Several mathematical models have been presented that describe the temporal characteristics of agonist-induced calcium oscillations in different types of cells. A few of these models address the spatial characteristics of wave propagation, but none have addressed the complex wave dynamics observed in different types of cells including astrocytes. The purpose of this paper is to extend a previously developed model of calcium oscillations so that it includes spatial diffusion of calcium in a cell with discrete active loci of wave amplification. This model is then used to analyze experimental data and to gain insight into the mechanism of wave collisions and annihilations.”
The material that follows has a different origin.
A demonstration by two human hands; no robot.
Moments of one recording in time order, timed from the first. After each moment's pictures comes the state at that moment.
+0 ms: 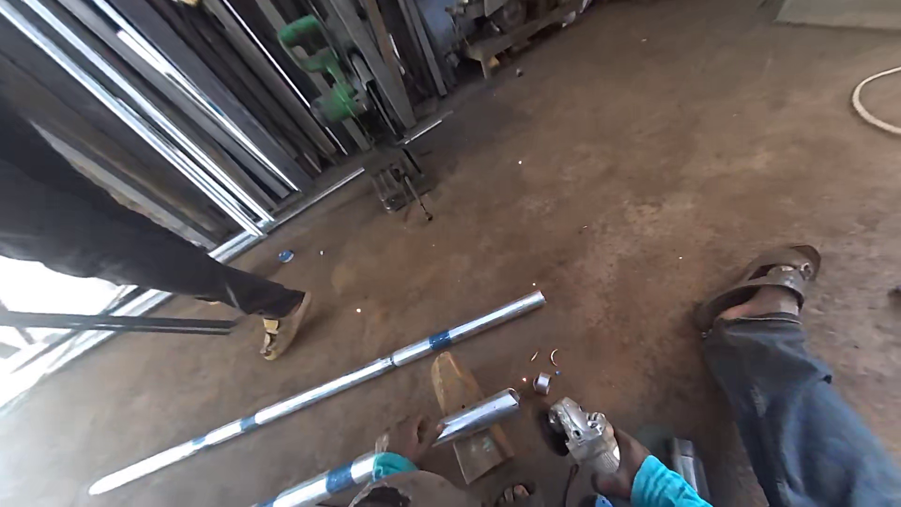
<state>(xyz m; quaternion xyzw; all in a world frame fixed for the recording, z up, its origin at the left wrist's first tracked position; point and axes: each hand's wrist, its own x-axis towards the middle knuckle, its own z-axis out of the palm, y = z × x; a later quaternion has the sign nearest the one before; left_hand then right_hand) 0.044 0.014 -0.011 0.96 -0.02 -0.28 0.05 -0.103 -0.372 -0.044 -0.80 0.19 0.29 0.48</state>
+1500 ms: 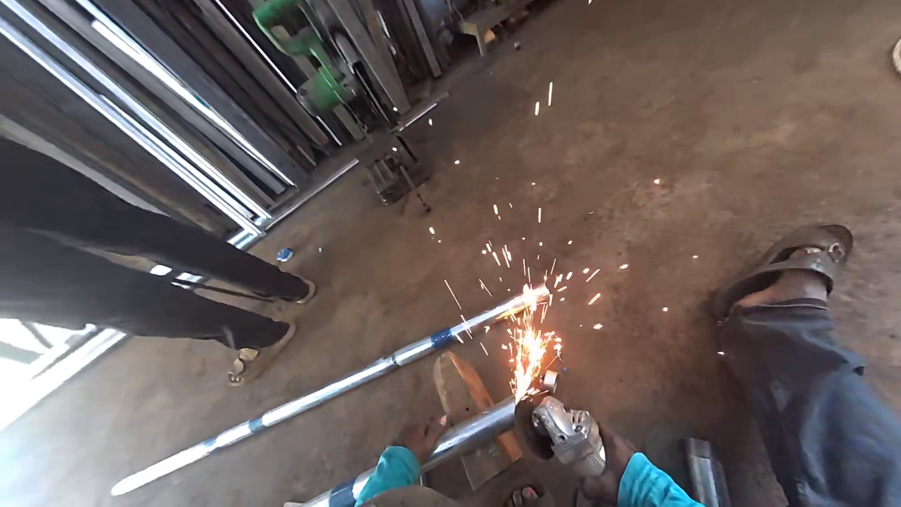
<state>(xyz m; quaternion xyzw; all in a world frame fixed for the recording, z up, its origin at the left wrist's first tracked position) 0.066 0.001 -0.013 0.90 0.05 -0.43 0.01 -0.082 -0.349 -0.037 -0.80 0.16 0.32 0.48</state>
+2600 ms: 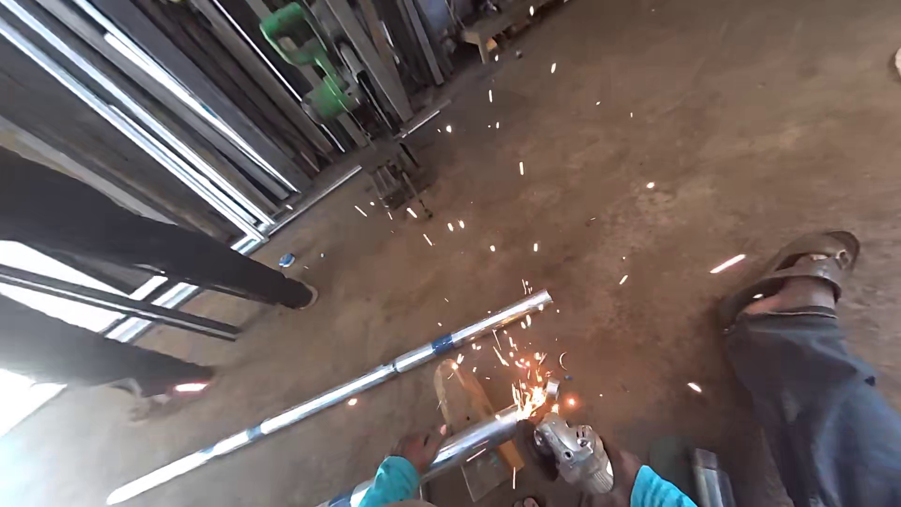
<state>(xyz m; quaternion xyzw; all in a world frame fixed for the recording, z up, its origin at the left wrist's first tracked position) 0.067 0.002 -0.013 0.91 0.05 -0.42 0.01 -0.082 -0.352 -0.033 -0.78 0.12 0.33 0.52</state>
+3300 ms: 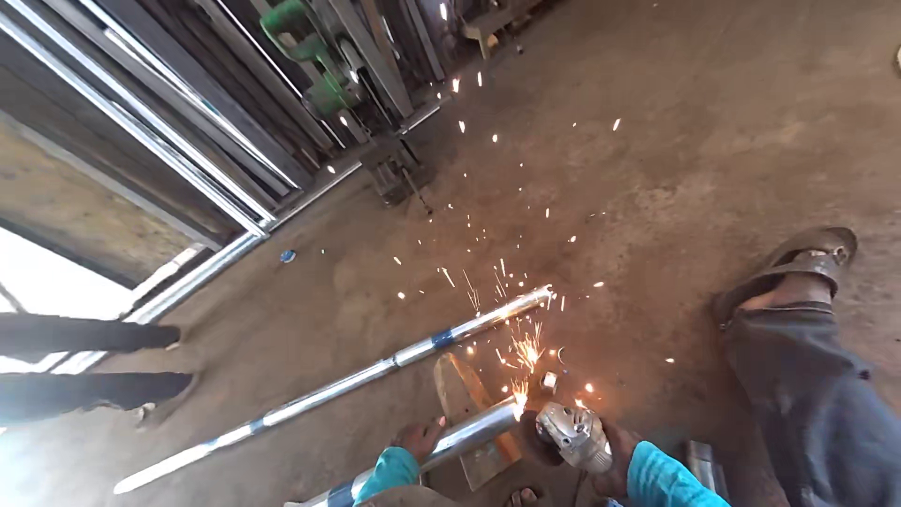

As you might expect, my contribution to this paper was developing the mathematical model, while Russell and his team provided the experimental data as well as the biological knowledge and insight. The model was based on a paper by Li and Rinzel (Equations for InsP3 Receptor-Mediated [Ca2+]i Oscillations Derived from a Detailed Kinetic Model: A Hodgkin-Huxley Like Formalism, Journal of Theoretical Biology, Volume 166, Pages 461-473, 1994). At that time, John Rinzel was at NIH, heading the Mathematical Research Branch of the National Institute of Diabetes and Digestive and Kidney Diseases. John, now at the Center for Neural Science at New York University, has contributed much to theoretical biology, but I remember him best for his work on bursting of pancreatic beta cells. He is this year’s winner of the Society of Mathematical Biology’s Arthur T. Winfree Prizefor his elegant work on the analysis of dynamical behavior in models of neural activity and the contributions that work has made in the neurobiological community to the understanding of a host of phenomena (including simple excitability as well as bursting) in single neurons, small populations of neurons, and other excitable cells.”

Russell remains at NIH with the Microscopy and Imaging Core of the Eunice Kennedy Shriver National Institute of Child Health and Development. He leads a multi-user research facility providing training and instrumentation for high resolution microscopy and image processing.

As so often happens, an echo of my work on calcium wave modeling with Russell appears in the 4th edition of Intermediate Physics for Medicine and Biology. Homework Problem 24 in Chapter 4 contains a simplified model of calcium waves. This system is a classic “reaction-diffusion” system: calcium diffuses down the cell, triggering calcium-induced calcium release, which produces more diffusion, triggering more calcium release, resulting in positive feedback and a calcium wave. The process is analogous to action potential propagation along a nerve.